» **AIM OF THE EXERCISE**: Could you print the data that follows exactly as given?

Data excerpts:
+--

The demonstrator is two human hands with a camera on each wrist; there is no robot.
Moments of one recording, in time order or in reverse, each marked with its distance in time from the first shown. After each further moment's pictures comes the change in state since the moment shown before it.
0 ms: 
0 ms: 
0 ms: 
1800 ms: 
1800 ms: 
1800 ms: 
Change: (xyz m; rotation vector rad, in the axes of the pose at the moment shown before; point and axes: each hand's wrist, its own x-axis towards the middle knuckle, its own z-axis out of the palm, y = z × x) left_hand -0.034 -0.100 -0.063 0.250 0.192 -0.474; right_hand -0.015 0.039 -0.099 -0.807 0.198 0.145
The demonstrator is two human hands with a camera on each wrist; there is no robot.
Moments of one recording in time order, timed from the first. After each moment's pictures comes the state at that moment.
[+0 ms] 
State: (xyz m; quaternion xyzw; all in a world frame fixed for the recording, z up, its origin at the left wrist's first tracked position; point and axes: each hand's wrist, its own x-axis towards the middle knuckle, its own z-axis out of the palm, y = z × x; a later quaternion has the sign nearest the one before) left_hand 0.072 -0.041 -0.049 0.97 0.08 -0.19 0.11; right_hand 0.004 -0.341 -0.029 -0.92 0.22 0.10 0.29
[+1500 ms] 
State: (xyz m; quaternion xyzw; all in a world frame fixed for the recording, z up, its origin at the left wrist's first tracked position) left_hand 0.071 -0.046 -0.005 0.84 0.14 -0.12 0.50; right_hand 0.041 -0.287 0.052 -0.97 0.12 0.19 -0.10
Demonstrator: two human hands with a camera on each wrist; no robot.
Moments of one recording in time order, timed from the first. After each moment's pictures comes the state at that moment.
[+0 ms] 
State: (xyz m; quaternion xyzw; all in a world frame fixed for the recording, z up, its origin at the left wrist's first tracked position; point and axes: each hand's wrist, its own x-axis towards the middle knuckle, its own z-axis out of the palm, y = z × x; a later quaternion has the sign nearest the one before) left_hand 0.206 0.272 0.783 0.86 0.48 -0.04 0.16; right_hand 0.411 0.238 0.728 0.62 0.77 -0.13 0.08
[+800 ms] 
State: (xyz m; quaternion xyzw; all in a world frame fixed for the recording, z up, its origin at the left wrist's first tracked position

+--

» **RESPONSE BELOW**:
The demonstrator is two human hands with a camera on each wrist; there is no robot.
Moments of one recording, in time order or in reverse, each marked with its distance in time from the first shown. After each further moment's pictures comes the change in state since the moment shown before it.
0 ms: 
0 ms: 
0 ms: 
1800 ms: 
1800 ms: 
1800 ms: 
Change: (xyz m; rotation vector rad, in the axes of the pose at the moment shown before; point and axes: each hand's wrist, its own x-axis towards the middle knuckle, its own z-axis out of the palm, y = z × x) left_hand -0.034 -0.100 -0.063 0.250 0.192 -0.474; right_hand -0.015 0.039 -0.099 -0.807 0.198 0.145
The demonstrator is two human hands with a camera on each wrist; there is no robot.
Moments of one recording in time order, timed from the first. After each moment's pictures comes the state at that moment.
[+0 ms] 
State: (xyz m; quaternion xyzw; all in a world frame fixed for the recording, z up, its origin at the left wrist's first tracked position; point and axes: each hand's wrist, its own x-axis towards the middle knuckle, its own z-axis out of the palm, y = z × x; a later quaternion has the sign nearest the one before) left_hand 0.072 -0.041 -0.049 0.97 0.08 -0.19 0.11; right_hand 0.004 -0.341 -0.029 -0.92 0.22 0.10 0.29
[+1500 ms] 
State: (xyz m; quaternion xyzw; all in a world frame fixed for the recording, z up, its origin at the left wrist's first tracked position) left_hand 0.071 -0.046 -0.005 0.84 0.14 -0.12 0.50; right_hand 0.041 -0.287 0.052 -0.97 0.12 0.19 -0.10
Demonstrator: two human hands with a camera on each wrist; no robot.
Moments of one recording in time order, timed from the first. After each moment's pictures comes the state at that moment.
[+0 ms] 
State: (xyz m; quaternion xyzw; all in a world frame fixed for the recording, z up, its origin at the left wrist's first tracked position; point and axes: each hand's wrist, its own x-axis towards the middle knuckle, its own z-axis out of the palm, y = z × x; a later quaternion has the sign nearest the one before) left_hand 0.206 0.272 0.783 0.86 0.48 -0.04 0.16; right_hand 0.411 0.238 0.728 0.62 0.77 -0.13 0.08
[+800 ms] 
State: (xyz m; quaternion xyzw; all in a world frame fixed for the recording, z up, its origin at the left wrist's first tracked position

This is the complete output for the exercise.